There are three main settings: East Egg and West Egg that form Long Island and Valley of Ashes. Each part of the setting is represented by certain characters.
The description of the setting starts with “Twenty miles from the city a pair of enormous eggs, identical in contour and separated only by a courtesy bay, jut out into the most domesticated body of salt water in the Western hemisphere, the great wet barnyard of Long Island Sound.”

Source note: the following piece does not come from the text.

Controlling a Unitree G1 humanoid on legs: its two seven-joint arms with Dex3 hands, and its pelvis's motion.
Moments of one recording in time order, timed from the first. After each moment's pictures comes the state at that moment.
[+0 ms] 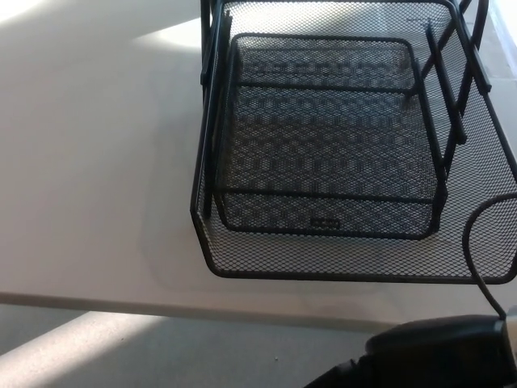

Our narrator Nick Carraway lives at West Egg “the less fashionable of the two”. Nick lives here because he doesn’t earn much
money to live on the other side. He lives “at the very tip of the egg…and squeezed between two huge places that rented for twelve or fifteen thousand a season”. This very description gives the reader a sense that Nick doesn’t belong to this side of the Egg. But somehow he is here. Here also lives Gatsby, the main character of the book after whom the novel is named. “The one on my right… - it was a factual imitation of some Hotel de Ville in Normandy…It was Gatsby’s mansion”. People here are wealthy and showy, they like pleasure and parties “an evening was hurried from phase to phase towards its close”. And everything here represents the roaring twenties. People are gathered from different layers. All of them have earned the money themselves. They aren’t elite but the one who want to become one.
“Across the courtesy bay the white palaces of fashionable East Egg”. This side is more expensive and it is represented by the Buchananas. People here form elite of American society “their house was even more elaborate than I expected, a cheerful red-and-white Georgian Colonial mansion, overlooking the bay.” This young family couldn’t have possibly earned the money themselves. They’ve just inherited the wealth from their parents. They don’t have any plans, they live for their pleasure.
These two Eggs are opposed to each other. West Egg doesn’t like people who live in East, maybe because they are envy. East Egg hates West Egg because of all those rich newcomers.
Valley of Ashes is situated “about half way between West Egg and New York”, which “is bounded on one side by a small foul river”. It is opposed to both sides of Eggs. The Wilsons live here. It is a grey and dirty place. People live here in poverty.
There’s a sharp border between all these three settings. The tragedy of the novel takes place in Valley of Ashes and at West Egg. The paradox is that it is caused by the careless Buchanans the representatives of East.
In conclusion, the geographical location gives us an idea of each person, their background and helps us to make a connection between them.